Dear Dr. Don,
I am 65 and own a traditional IRA. Can I borrow from this for three months and then pay it back before year-end without any tax consequences?
— Steve Stash
While you can’t borrow from an IRA account, you do have the ability to take money from the account for 60 days and there is no tax consequence if the money goes back into another IRA account within that 60-day period. This is called a rollover contribution.
According to IRS Publication 590, Individual Retirement Arrangements:
“You can withdraw, tax free, all or part of the assets from one traditional IRA if you reinvest them within 60 days in the same or another traditional IRA. Because this is a rollover, you cannot deduct the amount that you reinvest in an IRA.”
If you don’t make the 60-day deadline for the rollover contribution, and don’t qualify for a waiver, the funds are considered a taxable distribution. Because you are older than age 59½, you wouldn’t have to pay the 10 percent penalty tax due on an early distribution.
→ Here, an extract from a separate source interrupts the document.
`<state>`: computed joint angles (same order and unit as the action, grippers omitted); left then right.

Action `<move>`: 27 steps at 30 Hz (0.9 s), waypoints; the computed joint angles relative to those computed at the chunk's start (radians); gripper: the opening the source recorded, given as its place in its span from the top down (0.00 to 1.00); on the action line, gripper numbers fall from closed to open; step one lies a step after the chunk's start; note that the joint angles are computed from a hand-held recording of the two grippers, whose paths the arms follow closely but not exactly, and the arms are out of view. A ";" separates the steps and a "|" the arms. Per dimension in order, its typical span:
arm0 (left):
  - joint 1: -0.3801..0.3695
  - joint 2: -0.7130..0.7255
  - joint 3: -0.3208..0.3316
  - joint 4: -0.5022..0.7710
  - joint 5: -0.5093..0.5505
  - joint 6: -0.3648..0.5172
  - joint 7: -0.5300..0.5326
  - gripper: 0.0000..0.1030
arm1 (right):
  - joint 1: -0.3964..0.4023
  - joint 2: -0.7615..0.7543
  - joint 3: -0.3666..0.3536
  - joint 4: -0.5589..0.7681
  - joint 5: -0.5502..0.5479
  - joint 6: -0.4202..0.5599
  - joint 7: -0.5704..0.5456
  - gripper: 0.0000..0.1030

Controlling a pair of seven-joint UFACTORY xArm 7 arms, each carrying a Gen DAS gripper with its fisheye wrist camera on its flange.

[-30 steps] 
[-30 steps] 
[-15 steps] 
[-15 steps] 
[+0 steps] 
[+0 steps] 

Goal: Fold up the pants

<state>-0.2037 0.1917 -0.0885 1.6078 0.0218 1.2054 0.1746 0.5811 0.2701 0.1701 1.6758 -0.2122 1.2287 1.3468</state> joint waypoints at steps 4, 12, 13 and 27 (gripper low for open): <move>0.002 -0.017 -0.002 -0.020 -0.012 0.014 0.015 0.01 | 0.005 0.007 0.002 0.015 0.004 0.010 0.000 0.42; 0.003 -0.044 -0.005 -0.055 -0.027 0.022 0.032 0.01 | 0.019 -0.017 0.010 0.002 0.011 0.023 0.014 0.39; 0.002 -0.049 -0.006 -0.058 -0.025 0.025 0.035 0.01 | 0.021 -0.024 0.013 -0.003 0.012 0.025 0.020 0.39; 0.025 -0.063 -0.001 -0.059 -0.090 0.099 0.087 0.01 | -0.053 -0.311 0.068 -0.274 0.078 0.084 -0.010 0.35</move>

IRS Publication 590 is the definitive source for information on rollovers and waivers. But it’s best to assume that you won’t qualify for a waiver and you can use the money tax-free and interest-free for only 60 days.
Bankrate’s tax adviser George Saenz has a column – “On the honor system with IRA rollover” — that explains the rollover mechanics in greater detail. However, don’t let the column’s title lead you into a false sense of security about missing the 60-day deadline.